Júlio Quintela

Chief Operations Officer da Zome

Opinião

Crescer ou sufocar? O erro de planeamento que está a sair caro

11 Fevereiro, 2025 · 09:48

A crise da habitação em Portugal não se resolve com mais casas no mesmo sítio. Resolve-se com mobilidade, urbanismo e visão estratégica.

Durante os anos em que trabalhei na TomTom, onde tive a oportunidade de estudar mobilidade e tráfego urbano a nível global, ficou claro que as cidades que conseguiram manter habitação acessível tinham um denominador comum: infraestruturas de transportes que permitem descentralizar o crescimento sem comprometer a qualidade de vida.

Portugal continua a ignorar esta realidade e insiste em cometer os mesmos erros de sempre. Em vez de expandirmos as cidades com planeamento estratégico, estamos a sufocá-las.


"A habitação acessível não é só uma questão de imóveis. É um problema de mobilidade."

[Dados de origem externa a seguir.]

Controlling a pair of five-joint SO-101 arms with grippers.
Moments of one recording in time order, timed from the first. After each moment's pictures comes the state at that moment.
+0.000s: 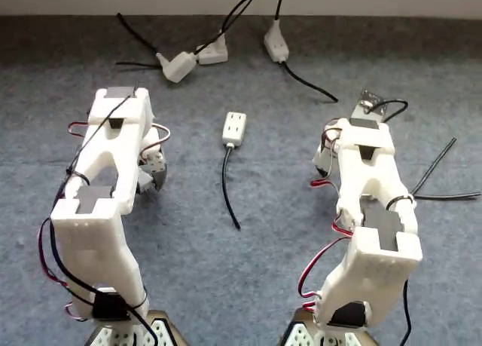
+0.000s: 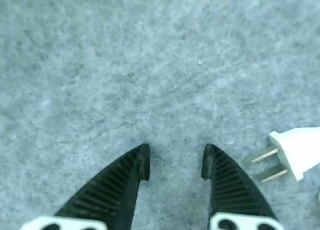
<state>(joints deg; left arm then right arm) -8.6 29.1 -8.0 91.7 16.1 2.6 20.5 12.8 57.6 -17.6</state>
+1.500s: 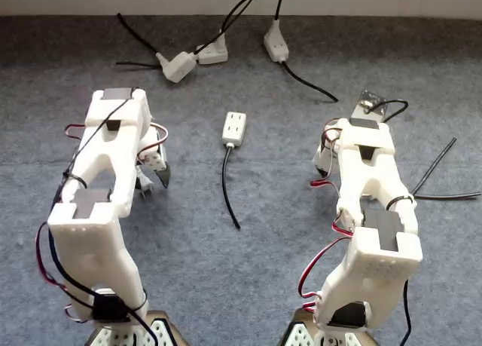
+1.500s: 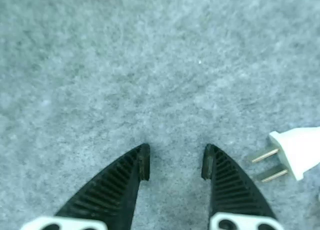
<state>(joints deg) -11.0 29.2 -4.8 87.1 12.3 2.6 20.6 12.8 57.6 -17.6</state>
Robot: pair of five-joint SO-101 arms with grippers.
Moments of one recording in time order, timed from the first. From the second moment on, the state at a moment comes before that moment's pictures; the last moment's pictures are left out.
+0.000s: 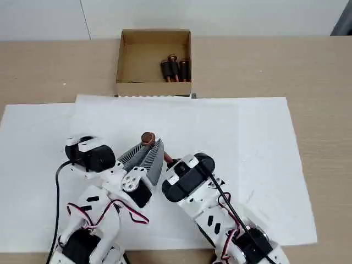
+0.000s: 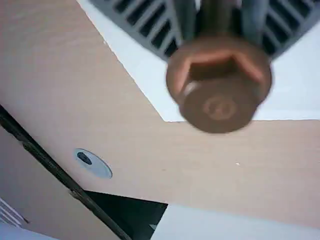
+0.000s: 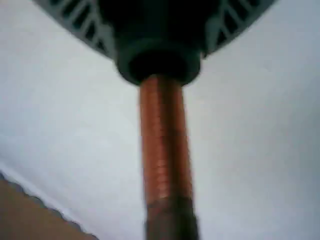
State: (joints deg) left arm 28.0 -103.3 82.5 40.2 33.2; right arm -40.5 -103.2 83.3 50.8 9.3
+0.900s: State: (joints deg) left arm 32.5 -104.0 87.4 47.2 33.6; right arm -40.9 -102.9 84.3 46.6 14.7
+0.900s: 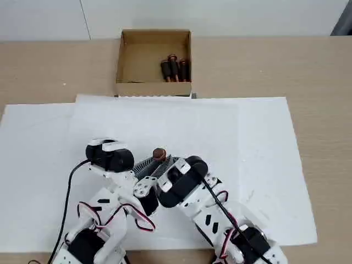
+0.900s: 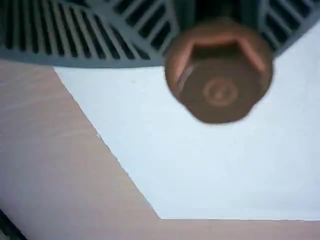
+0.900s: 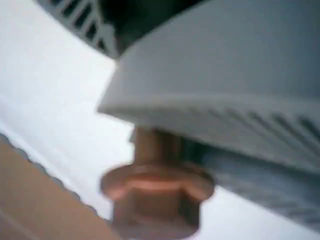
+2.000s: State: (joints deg) left arm 27.3 -103.8 79.2 54.0 26.9; right arm -40.5 -103.1 85.3 45.0 15.3
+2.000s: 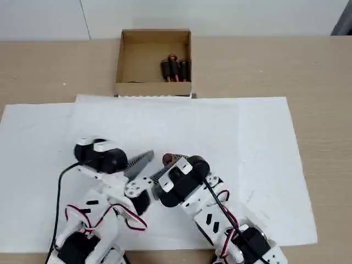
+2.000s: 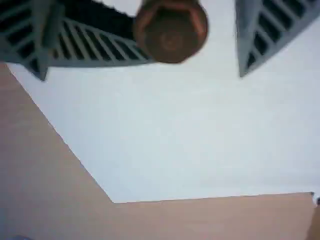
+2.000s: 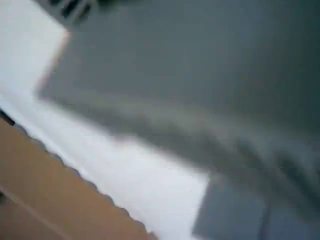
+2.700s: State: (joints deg) left arm 13.2 -103.8 88.1 54.1 14.1; right arm -30.0 -103.1 85.3 45.0 15.1
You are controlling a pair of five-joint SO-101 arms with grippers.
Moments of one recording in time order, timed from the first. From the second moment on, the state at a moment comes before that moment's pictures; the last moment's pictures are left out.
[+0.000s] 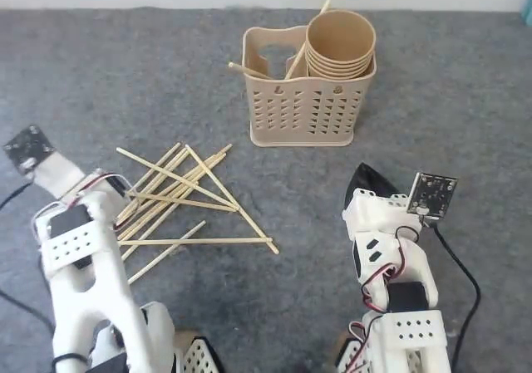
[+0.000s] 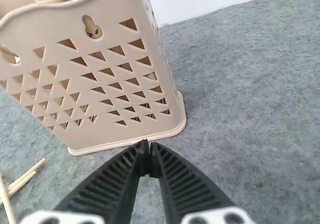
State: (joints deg) left arm -33.8 -35.5 60.5 44.4 23.5; right arm -7.6 -84.7 96.0 19.8 -18.2
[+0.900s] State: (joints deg) left arm -37.0 -2.9 41.8 43.6 32.7; right arm -7.6 -84.7 96.0 19.8 -18.2
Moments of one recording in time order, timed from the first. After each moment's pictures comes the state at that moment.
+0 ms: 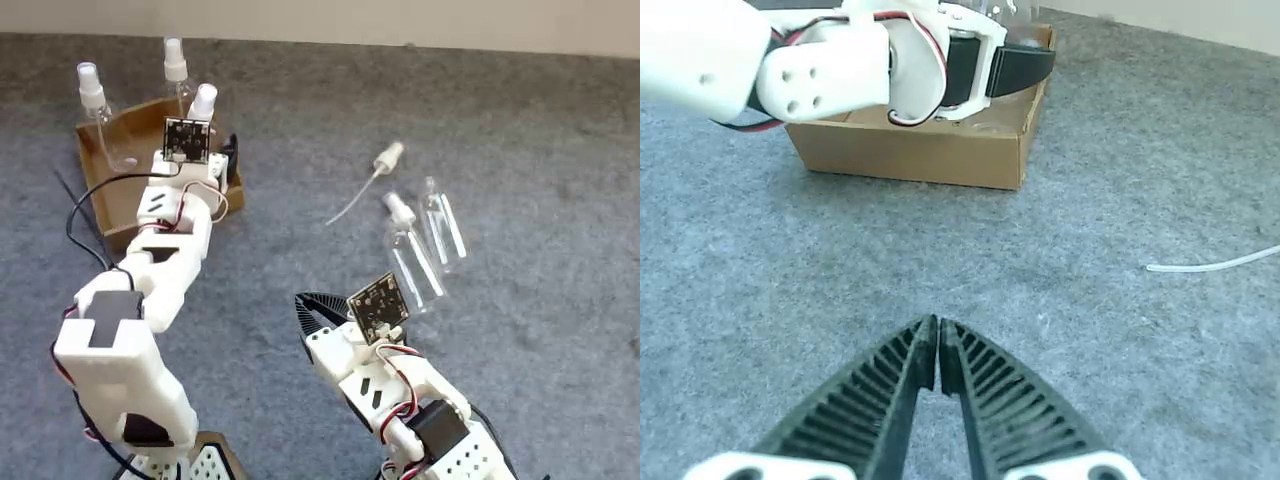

A narrativa atual foca-se nos preços das casas, na falta de oferta e nos incentivos fiscais. Mas onde está a discussão sobre crescimento urbano sustentável?

– Os principais centros urbanos estão saturados, mas os subúrbios continuam mal conectados.
– Infraestruturas como o TGV são vistas apenas como projetos de mobilidade, em vez de catalisadores de desenvolvimento urbano.
– O licenciamento de novas habitações continua a ser um processo burocrático que favorece a especulação.

A decisão de concentrar tudo nos mesmos eixos urbanos apenas alimenta a bolha imobiliária, aumenta os tempos de deslocação e limita as opções para quem procura casa.

O que outras cidades fizeram diferente?

Ao longo da minha carreira, tive a oportunidade de trabalhar e viver em países como os EUA, Brasil, Espanha, entre outros, analisando como diferentes cidades lidaram com o problema da habitação.

– Boston: Criou novos núcleos urbanos como Cambridge e Somerville, investindo em transporte público para conectar essas áreas ao centro.
– Madrid: Expandiu o metro para regiões periféricas, permitindo que mais pessoas tivessem acesso a habitação acessível sem sacrificar tempo de deslocação.
– Toronto: Usou a sua rede ferroviária para incentivar o desenvolvimento de novas áreas urbanas, sem sobrecarregar o centro da cidade.

O que estas cidades têm em comum?
– Transportes eficientes que permitem que o crescimento urbano seja descentralizado.
– O planeamento urbanístico está alinhado com a mobilidade, criando novas zonas habitacionais.
– Os preços das casas mantêm-se mais equilibrados, pois não há pressão excessiva sobre poucas áreas.

Portugal poderia aplicar estas lições, mas insiste em concentrar tudo nas mesmas zonas, repetindo erros que outras cidades já corrigiram há décadas.

Mobilidade como solução para a crise da habitação

O discurso sobre habitação acessível precisa de uma mudança urgente. Não basta construir mais casas – é preciso garantir que estão inseridas num ecossistema urbano funcional.

– Se os transportes públicos fossem eficientes, as famílias poderiam viver mais longe dos centros sem perder qualidade de vida.
– Se os novos projetos imobiliários fossem integrados com infraestruturas de mobilidade, os preços seriam mais equilibrados.
– Se o crescimento urbano fosse pensado para 30 ou 40 anos, e não para ciclos eleitorais, evitaríamos este problema recorrente.

Portugal tem tudo para fazer melhor. Mas, para isso, é preciso parar de construir cidades para o passado e começar a planeá-las para o futuro. 


"Portugal tem tudo para fazer melhor. Mas, para isso, é preciso parar de construir cidades para o passado e começar a planeá-las para o futuro."


O que está a faltar?

O problema da habitação acessível em Portugal não se resolve apenas com incentivos fiscais ou mais construção. Resolve-se com uma nova mentalidade urbanística, onde habitação e mobilidade caminham lado a lado.

– Infraestruturas como o TGV, o metro e os comboios urbanos devem ser usados para criar novos polos habitacionais, não para congestionar os já existentes.
– O planeamento urbano precisa de uma visão de longo prazo, evitando que as cidades fiquem reféns da especulação imobiliária.
– A descentralização do crescimento urbano é a única forma de equilibrar oferta, procura e preços.

Enquanto continuarmos a repetir os mesmos erros, os preços das casas continuarão a subir, a mobilidade continuará a piorar e a qualidade de vida continuará a ser um luxo para poucos.

Portugal precisa de fazer diferente. Está na hora de pensar grande.